Output each entry below as it stands, leaving out every picture.
---------- Given information
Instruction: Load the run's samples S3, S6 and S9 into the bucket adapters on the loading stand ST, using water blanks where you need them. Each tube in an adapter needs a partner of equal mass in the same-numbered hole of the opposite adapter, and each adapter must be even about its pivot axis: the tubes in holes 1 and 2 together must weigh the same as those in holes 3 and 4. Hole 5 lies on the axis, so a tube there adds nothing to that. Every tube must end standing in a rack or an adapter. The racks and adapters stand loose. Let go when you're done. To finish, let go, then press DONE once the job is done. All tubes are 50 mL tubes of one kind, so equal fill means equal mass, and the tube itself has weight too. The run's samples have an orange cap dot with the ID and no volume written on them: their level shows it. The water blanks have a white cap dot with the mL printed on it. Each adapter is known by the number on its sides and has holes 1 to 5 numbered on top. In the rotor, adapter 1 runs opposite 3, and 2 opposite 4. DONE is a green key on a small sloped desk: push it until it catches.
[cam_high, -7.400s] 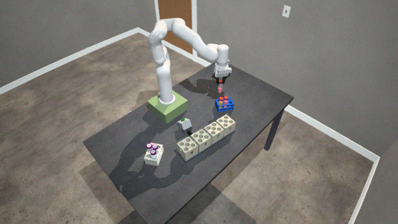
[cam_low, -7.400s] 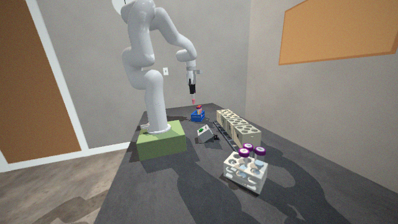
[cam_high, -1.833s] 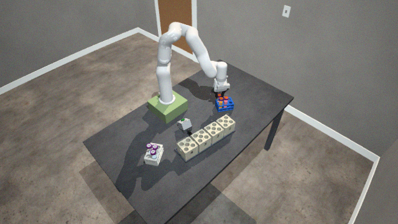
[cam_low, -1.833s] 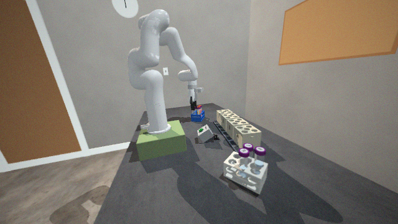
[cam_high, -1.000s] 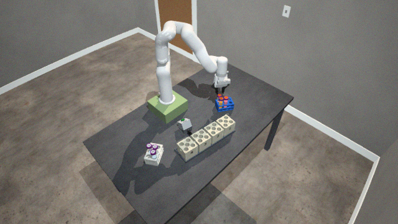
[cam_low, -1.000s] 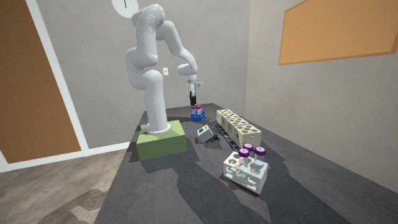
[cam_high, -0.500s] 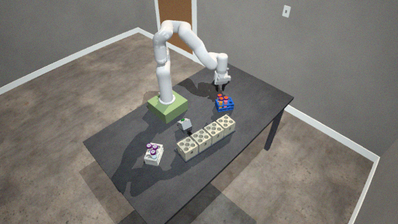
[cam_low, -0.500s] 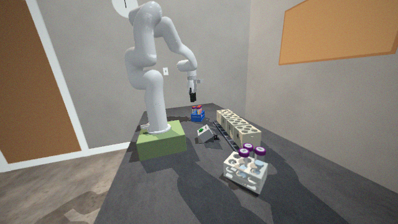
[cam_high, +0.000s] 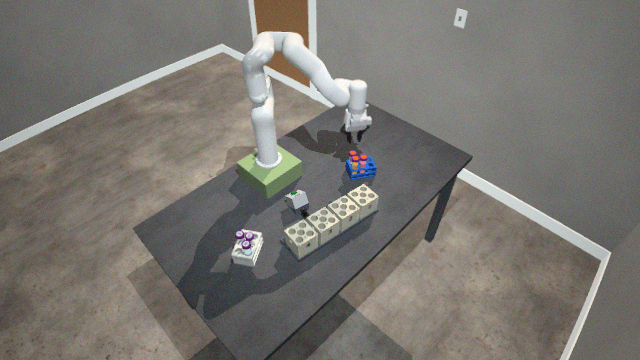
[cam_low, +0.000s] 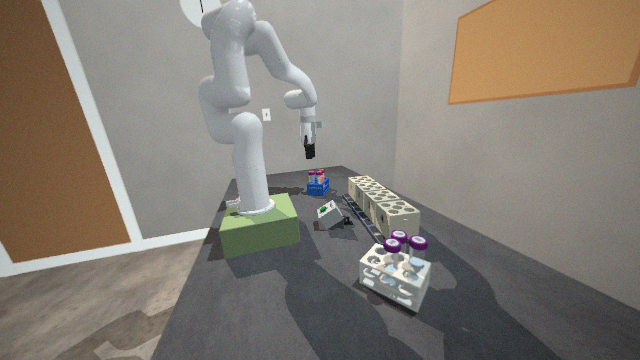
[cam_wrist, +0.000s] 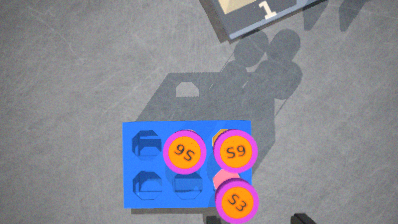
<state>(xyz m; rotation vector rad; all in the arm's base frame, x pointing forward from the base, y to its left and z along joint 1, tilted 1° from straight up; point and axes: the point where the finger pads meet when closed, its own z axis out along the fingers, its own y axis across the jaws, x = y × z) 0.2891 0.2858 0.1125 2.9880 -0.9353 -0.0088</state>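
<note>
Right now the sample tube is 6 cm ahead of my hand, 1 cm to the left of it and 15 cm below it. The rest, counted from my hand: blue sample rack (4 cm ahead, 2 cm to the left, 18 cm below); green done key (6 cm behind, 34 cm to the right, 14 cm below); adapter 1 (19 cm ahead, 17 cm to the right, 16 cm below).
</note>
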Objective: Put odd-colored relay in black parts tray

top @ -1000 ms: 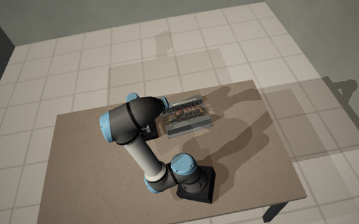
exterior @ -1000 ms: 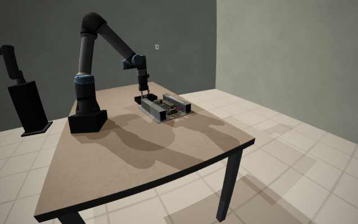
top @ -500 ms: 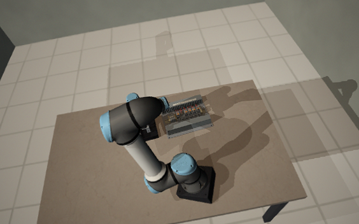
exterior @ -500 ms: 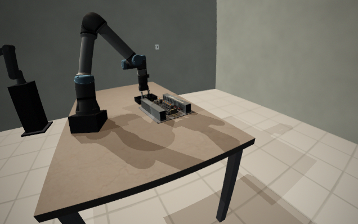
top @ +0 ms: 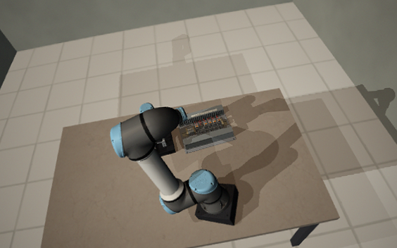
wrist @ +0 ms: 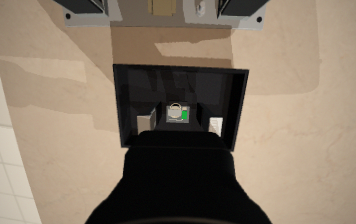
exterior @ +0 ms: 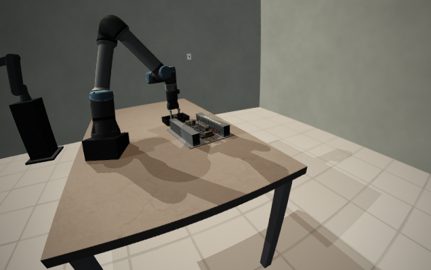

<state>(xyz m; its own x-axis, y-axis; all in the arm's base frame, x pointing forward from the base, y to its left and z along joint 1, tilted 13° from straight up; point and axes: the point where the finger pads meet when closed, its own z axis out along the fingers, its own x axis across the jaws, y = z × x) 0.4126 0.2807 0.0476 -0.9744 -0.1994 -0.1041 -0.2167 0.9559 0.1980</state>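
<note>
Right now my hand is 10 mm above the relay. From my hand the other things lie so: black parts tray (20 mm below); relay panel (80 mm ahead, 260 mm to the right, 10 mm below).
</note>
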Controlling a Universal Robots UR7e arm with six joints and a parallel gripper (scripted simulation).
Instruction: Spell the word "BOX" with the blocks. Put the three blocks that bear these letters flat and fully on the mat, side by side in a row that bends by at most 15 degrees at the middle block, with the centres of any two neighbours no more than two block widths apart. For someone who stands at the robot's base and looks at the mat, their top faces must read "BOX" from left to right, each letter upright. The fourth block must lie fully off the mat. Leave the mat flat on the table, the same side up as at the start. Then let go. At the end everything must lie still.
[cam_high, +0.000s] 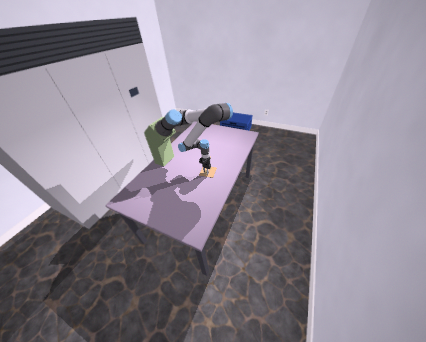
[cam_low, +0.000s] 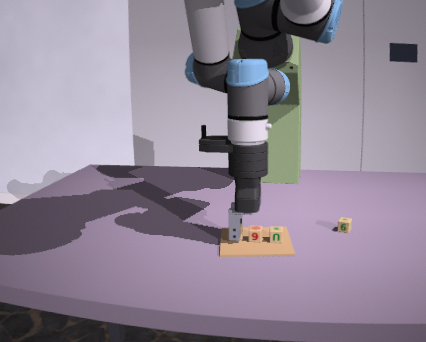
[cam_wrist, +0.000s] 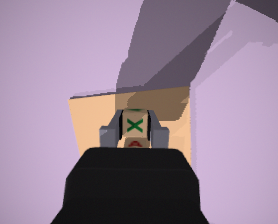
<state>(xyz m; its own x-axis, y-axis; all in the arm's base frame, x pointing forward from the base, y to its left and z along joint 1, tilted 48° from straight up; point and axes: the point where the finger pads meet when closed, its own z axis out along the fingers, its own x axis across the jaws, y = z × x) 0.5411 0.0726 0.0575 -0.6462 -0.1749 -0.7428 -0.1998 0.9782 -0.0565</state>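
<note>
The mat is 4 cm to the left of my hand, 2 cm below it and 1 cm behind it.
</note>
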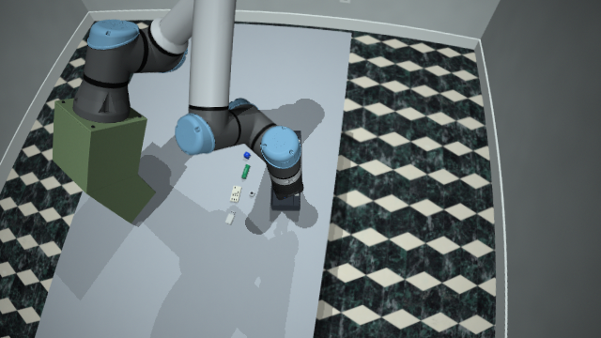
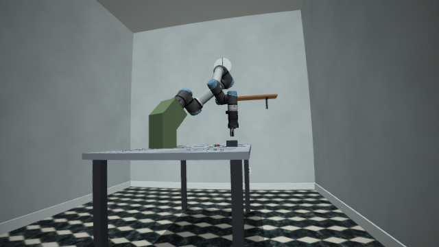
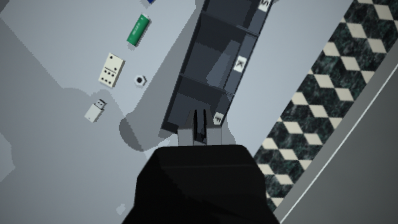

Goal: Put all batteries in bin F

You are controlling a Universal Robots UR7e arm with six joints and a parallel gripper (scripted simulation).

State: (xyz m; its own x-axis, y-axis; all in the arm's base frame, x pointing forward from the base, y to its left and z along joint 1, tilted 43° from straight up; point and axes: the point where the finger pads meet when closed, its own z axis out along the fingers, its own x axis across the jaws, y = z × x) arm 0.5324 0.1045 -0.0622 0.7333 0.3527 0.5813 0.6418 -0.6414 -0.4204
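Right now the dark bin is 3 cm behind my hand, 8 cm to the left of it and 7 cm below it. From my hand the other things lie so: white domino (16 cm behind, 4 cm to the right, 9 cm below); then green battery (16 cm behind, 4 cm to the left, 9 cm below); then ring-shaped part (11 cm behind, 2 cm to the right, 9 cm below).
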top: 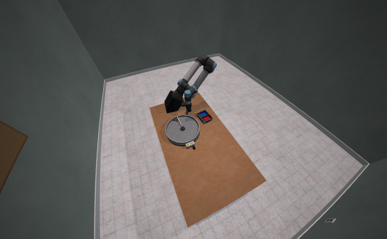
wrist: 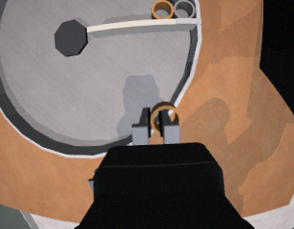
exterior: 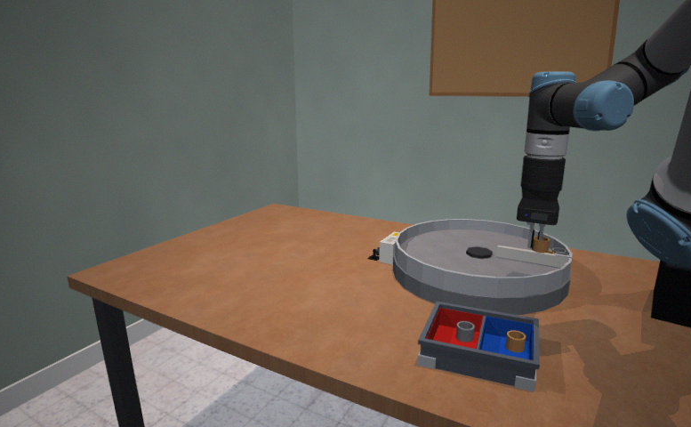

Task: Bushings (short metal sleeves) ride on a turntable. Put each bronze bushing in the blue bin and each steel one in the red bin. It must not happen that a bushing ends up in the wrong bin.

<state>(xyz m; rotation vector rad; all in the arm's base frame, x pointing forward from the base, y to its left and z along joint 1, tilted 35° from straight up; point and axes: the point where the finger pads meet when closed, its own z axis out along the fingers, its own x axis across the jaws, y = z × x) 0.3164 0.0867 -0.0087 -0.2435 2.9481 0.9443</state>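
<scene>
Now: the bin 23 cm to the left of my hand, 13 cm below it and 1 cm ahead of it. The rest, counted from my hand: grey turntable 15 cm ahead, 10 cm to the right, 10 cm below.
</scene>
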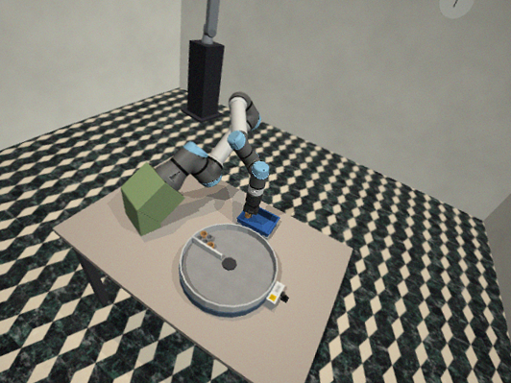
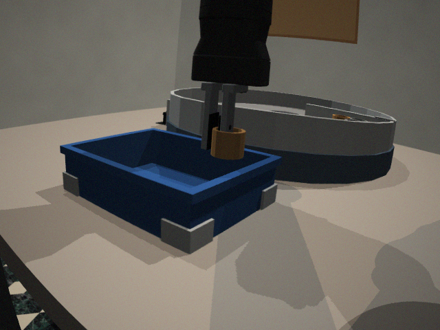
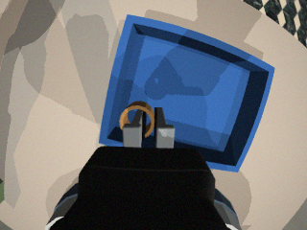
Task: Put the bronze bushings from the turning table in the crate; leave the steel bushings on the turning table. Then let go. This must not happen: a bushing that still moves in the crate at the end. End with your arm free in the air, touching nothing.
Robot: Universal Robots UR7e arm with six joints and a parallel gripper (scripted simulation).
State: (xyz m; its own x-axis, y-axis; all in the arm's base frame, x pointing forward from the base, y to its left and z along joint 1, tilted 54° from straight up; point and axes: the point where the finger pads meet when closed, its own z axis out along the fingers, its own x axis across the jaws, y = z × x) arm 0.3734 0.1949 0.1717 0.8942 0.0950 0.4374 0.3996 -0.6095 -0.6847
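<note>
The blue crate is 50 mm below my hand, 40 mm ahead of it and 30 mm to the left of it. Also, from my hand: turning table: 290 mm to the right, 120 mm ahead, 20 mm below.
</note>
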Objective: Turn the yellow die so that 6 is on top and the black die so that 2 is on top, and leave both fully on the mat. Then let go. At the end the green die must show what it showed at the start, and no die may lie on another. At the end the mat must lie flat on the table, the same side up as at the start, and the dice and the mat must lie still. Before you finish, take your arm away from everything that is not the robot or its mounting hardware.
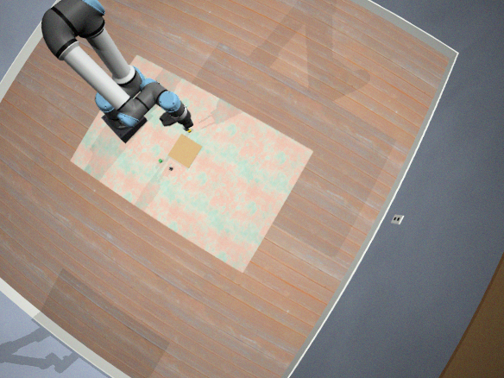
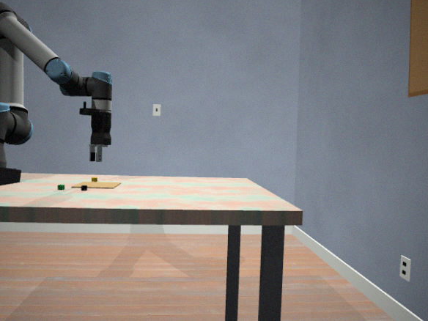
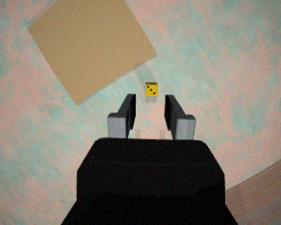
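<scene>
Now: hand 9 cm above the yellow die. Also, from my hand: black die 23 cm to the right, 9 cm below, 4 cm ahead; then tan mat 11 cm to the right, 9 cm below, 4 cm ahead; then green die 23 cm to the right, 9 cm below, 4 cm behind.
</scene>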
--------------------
- **Reply**
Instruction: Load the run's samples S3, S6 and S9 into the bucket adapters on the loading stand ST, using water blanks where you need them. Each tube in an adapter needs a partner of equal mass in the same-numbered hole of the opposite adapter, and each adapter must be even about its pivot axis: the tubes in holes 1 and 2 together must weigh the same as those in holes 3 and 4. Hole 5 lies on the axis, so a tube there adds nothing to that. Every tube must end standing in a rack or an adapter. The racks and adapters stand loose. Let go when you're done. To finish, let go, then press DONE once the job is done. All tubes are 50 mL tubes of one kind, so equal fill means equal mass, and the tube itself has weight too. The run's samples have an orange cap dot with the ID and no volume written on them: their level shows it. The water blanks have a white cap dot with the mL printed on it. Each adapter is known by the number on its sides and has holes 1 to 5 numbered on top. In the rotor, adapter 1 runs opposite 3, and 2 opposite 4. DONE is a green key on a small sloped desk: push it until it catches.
[cam_high, -7.400s] 
[cam_low, -7.400s] 
[cam_high, -1.833s] 
[cam_low, -1.833s] 
[cam_high, -1.000s] 
[cam_low, -1.000s] 
[cam_high, -0.500s] 
[cam_low, -0.500s] 
[cam_high, +0.000s] 
[cam_low, +0.000s] 
[cam_wrist, +0.000s] 
<state>(xyz m; rotation vector rad; all in the arm's base frame, x pointing forward from the base, y to its left and z along joint 1, tilted 1° from straight up; point and axes: the point where the finger pads meet when closed, its own z axis out along the fingers, its own y axis across the jaws, x = y × z) 0.2891 0.2858 0.1125 2.9880 -0.9353 -0.0088</state>
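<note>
Right now the sample tube is 6 cm ahead of my hand, 1 cm to the left of it and 15 cm below it. The rest, counted from my hand: blue sample rack (4 cm ahead, 2 cm to the left, 18 cm below); green done key (6 cm behind, 34 cm to the right, 14 cm below); adapter 1 (19 cm ahead, 17 cm to the right, 16 cm below).
</note>
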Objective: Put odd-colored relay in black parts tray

top @ -1000 ms: 
exterior @ -1000 ms: 
top @ -500 ms: 
exterior @ -500 ms: 
top @ +0 ms: 
wrist @ +0 ms: 
exterior @ +0 ms: 

<state>(xyz m; its own x-axis, y-axis; all in the arm's base frame, x pointing forward from the base, y to its left and z along joint 1, tilted 13° from straight up; point and axes: the point where the finger pads meet when closed, its own z axis out along the fingers, its own x axis across the jaws, y = z × x) 0.4126 0.2807 0.0476 -0.9744 -0.1994 -0.1041 -0.2167 0.9559 0.1980</state>
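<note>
Right now my hand is 10 mm above the relay. From my hand the other things lie so: black parts tray (20 mm below); relay panel (80 mm ahead, 260 mm to the right, 10 mm below).
</note>
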Controlling a Universal Robots UR7e arm with six joints and a parallel gripper (scripted simulation).
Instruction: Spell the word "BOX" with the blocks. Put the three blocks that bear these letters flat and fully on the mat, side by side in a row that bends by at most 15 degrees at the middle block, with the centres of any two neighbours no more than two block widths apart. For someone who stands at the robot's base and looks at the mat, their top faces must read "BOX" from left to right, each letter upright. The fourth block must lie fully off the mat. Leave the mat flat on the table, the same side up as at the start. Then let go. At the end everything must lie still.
[cam_high, +0.000s] 
[cam_low, +0.000s] 
[cam_wrist, +0.000s] 
<state>(xyz m; its own x-axis, y-axis; all in the arm's base frame, x pointing forward from the base, y to its left and z along joint 1, tilted 48° from straight up; point and axes: the point where the finger pads meet when closed, its own z axis out along the fingers, its own x axis across the jaws, y = z × x) 0.5411 0.0726 0.0575 -0.6462 -0.1749 -0.7428 -0.1998 0.9782 -0.0565</state>
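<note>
The mat is 4 cm to the left of my hand, 2 cm below it and 1 cm behind it.
</note>
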
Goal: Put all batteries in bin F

You are controlling a Universal Robots UR7e arm with six joints and a parallel gripper (scripted simulation).

State: (xyz m; its own x-axis, y-axis; all in the arm's base frame, x pointing forward from the base, y to its left and z along joint 1, tilted 43° from straight up; point and axes: the point where the finger pads meet when closed, its own z axis out along the fingers, its own x axis across the jaws, y = z × x) arm 0.5324 0.1045 -0.0622 0.7333 0.3527 0.5813 0.6418 -0.6414 -0.4204
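Right now the dark bin is 3 cm behind my hand, 8 cm to the left of it and 7 cm below it. From my hand the other things lie so: white domino (16 cm behind, 4 cm to the right, 9 cm below); then green battery (16 cm behind, 4 cm to the left, 9 cm below); then ring-shaped part (11 cm behind, 2 cm to the right, 9 cm below).
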top: 
wrist: 
exterior: 

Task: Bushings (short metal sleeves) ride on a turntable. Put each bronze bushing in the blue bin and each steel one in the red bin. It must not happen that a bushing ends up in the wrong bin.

<state>(xyz m; rotation vector rad; all in the arm's base frame, x pointing forward from the base, y to its left and z along joint 1, tilted 35° from straight up; point and axes: the point where the finger pads meet when closed, its own z axis out along the fingers, its own x axis across the jaws, y = z × x) 0.3164 0.0867 -0.0087 -0.2435 2.9481 0.9443</state>
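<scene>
Now: the bin 23 cm to the left of my hand, 13 cm below it and 1 cm ahead of it. The rest, counted from my hand: grey turntable 15 cm ahead, 10 cm to the right, 10 cm below.
</scene>
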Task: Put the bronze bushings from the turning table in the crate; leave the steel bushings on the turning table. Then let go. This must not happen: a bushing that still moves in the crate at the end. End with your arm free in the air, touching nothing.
Robot: Universal Robots UR7e arm with six joints and a parallel gripper (scripted simulation).
State: (xyz m; its own x-axis, y-axis; all in the arm's base frame, x pointing forward from the base, y to its left and z along joint 1, tilted 54° from straight up; point and axes: the point where the finger pads meet when closed, its own z axis out along the fingers, its own x axis across the jaws, y = z × x) arm 0.3734 0.1949 0.1717 0.8942 0.0950 0.4374 0.3996 -0.6095 -0.6847
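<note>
The blue crate is 50 mm below my hand, 40 mm ahead of it and 30 mm to the left of it. Also, from my hand: turning table: 290 mm to the right, 120 mm ahead, 20 mm below.
</note>
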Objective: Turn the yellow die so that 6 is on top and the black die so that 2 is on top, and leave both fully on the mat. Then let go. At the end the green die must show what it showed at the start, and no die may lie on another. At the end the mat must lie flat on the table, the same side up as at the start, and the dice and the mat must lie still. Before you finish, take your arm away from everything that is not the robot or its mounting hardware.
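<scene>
Now: hand 9 cm above the yellow die. Also, from my hand: black die 23 cm to the right, 9 cm below, 4 cm ahead; then tan mat 11 cm to the right, 9 cm below, 4 cm ahead; then green die 23 cm to the right, 9 cm below, 4 cm behind.
</scene>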

No additional output will be given.